• Task goal: Print every record below exactly as it stands.

____________________

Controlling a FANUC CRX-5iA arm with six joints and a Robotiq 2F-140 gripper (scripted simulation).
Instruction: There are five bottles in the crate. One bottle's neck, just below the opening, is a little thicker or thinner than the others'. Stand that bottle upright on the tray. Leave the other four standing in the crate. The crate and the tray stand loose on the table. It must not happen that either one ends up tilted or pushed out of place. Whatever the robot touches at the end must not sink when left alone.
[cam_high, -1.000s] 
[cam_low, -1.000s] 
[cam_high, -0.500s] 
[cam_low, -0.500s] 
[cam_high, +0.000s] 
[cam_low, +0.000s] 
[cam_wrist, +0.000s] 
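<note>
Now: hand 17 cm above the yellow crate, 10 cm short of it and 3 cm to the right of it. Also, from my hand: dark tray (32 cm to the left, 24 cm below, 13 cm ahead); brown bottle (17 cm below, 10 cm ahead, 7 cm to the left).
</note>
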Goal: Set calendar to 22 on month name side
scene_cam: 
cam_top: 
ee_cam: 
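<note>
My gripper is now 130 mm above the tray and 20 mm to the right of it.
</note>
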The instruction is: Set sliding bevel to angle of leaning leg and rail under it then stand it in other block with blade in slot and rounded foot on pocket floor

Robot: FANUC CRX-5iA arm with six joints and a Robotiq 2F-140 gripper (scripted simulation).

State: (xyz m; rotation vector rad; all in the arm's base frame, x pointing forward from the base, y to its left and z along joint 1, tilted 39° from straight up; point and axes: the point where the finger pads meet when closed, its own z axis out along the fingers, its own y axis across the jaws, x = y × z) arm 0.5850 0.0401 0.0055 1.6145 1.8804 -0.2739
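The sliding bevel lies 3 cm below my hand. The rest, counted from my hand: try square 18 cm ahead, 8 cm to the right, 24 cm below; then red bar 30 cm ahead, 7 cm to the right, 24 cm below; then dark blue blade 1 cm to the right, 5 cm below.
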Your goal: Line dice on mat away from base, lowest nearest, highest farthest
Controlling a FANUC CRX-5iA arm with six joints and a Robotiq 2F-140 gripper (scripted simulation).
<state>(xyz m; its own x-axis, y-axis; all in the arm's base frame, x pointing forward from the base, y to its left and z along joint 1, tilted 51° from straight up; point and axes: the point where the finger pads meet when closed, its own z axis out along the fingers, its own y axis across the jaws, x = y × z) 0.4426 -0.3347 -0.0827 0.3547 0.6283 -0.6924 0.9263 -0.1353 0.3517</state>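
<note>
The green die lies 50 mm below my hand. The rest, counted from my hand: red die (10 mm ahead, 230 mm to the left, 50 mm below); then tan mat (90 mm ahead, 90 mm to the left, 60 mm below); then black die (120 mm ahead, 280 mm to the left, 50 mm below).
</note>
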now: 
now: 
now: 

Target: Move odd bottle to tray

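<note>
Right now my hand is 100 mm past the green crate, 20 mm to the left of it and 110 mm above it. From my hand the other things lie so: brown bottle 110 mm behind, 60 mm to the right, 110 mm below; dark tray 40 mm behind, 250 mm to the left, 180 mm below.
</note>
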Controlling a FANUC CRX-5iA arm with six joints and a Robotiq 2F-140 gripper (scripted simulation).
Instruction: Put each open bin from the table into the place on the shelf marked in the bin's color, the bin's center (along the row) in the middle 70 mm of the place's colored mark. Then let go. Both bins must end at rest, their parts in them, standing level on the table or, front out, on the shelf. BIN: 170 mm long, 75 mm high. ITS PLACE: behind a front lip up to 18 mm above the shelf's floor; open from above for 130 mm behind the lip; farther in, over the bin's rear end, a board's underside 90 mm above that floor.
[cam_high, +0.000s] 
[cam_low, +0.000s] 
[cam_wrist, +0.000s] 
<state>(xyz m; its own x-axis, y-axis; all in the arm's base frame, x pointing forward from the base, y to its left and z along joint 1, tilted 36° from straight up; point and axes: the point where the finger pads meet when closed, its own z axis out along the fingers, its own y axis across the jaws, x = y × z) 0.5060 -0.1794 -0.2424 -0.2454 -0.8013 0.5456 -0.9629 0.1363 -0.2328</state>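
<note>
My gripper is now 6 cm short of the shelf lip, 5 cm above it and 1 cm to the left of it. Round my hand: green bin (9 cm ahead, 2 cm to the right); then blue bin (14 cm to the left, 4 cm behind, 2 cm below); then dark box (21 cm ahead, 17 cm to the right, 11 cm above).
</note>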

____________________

• Result:
Controlling a FANUC CRX-5iA arm with six joints and a Robotiq 2F-140 gripper (scripted simulation).
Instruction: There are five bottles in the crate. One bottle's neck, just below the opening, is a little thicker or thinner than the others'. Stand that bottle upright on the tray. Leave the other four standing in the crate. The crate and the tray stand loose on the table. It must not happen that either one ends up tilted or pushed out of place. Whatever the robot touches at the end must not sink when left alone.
[cam_high, -1.000s] 
[cam_low, -1.000s] 
[cam_high, -0.500s] 
[cam_low, -0.500s] 
[cam_high, +0.000s] 
[cam_low, +0.000s] 
[cam_wrist, +0.000s] 
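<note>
Now: hand 17 cm above the yellow crate, 10 cm short of it and 3 cm to the right of it. Also, from my hand: dark tray (32 cm to the left, 24 cm below, 13 cm ahead); brown bottle (17 cm below, 10 cm ahead, 7 cm to the left).
</note>
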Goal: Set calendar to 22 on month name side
scene_cam: 
cam_top: 
ee_cam: 
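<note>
My gripper is now 130 mm above the tray and 20 mm to the right of it.
</note>
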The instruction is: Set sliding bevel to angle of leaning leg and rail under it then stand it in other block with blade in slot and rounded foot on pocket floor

Robot: FANUC CRX-5iA arm with six joints and a Robotiq 2F-140 gripper (scripted simulation).

State: (xyz m; rotation vector rad; all in the arm's base frame, x pointing forward from the base, y to its left and z along joint 1, tilted 39° from straight up; point and axes: the point where the finger pads meet when closed, its own z axis out along the fingers, its own y axis across the jaws, x = y × z) arm 0.5850 0.0401 0.0055 1.6145 1.8804 -0.2739
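The sliding bevel lies 3 cm below my hand. The rest, counted from my hand: try square 18 cm ahead, 8 cm to the right, 24 cm below; then red bar 30 cm ahead, 7 cm to the right, 24 cm below; then dark blue blade 1 cm to the right, 5 cm below.
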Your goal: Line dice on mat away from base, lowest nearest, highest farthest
Controlling a FANUC CRX-5iA arm with six joints and a Robotiq 2F-140 gripper (scripted simulation).
<state>(xyz m; its own x-axis, y-axis; all in the arm's base frame, x pointing forward from the base, y to its left and z along joint 1, tilted 51° from straight up; point and axes: the point where the finger pads meet when closed, its own z axis out along the fingers, its own y axis across the jaws, x = y × z) 0.4426 -0.3347 -0.0827 0.3547 0.6283 -0.6924 0.9263 -0.1353 0.3517</state>
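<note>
The green die lies 50 mm below my hand. The rest, counted from my hand: red die (10 mm ahead, 230 mm to the left, 50 mm below); then tan mat (90 mm ahead, 90 mm to the left, 60 mm below); then black die (120 mm ahead, 280 mm to the left, 50 mm below).
</note>
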now: 
now: 
now: 

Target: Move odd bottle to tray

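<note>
Right now my hand is 100 mm past the green crate, 20 mm to the left of it and 110 mm above it. From my hand the other things lie so: brown bottle 110 mm behind, 60 mm to the right, 110 mm below; dark tray 40 mm behind, 250 mm to the left, 180 mm below.
</note>
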Controlling a FANUC CRX-5iA arm with six joints and a Robotiq 2F-140 gripper (scripted simulation).
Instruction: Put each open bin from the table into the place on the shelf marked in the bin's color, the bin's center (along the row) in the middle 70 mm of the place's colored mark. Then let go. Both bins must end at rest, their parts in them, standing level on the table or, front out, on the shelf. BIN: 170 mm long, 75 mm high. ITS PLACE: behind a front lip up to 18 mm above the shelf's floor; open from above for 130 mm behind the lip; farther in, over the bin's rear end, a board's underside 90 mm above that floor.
[cam_high, +0.000s] 
[cam_low, +0.000s] 
[cam_wrist, +0.000s] 
<state>(xyz m; its own x-axis, y-axis; all in the arm's base frame, x pointing forward from the base, y to its left and z along joint 1, tilted 36° from straight up; point and axes: the point where the finger pads meet when closed, its own z axis out along the fingers, its own y axis across the jaws, x = y × z) 0.5060 -0.1794 -0.2424 -0.2454 -0.8013 0.5456 -0.9629 0.1363 -0.2328</state>
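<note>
My gripper is now 6 cm short of the shelf lip, 5 cm above it and 1 cm to the left of it. Round my hand: green bin (9 cm ahead, 2 cm to the right); then blue bin (14 cm to the left, 4 cm behind, 2 cm below); then dark box (21 cm ahead, 17 cm to the right, 11 cm above).
</note>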

The output is complete as it stands.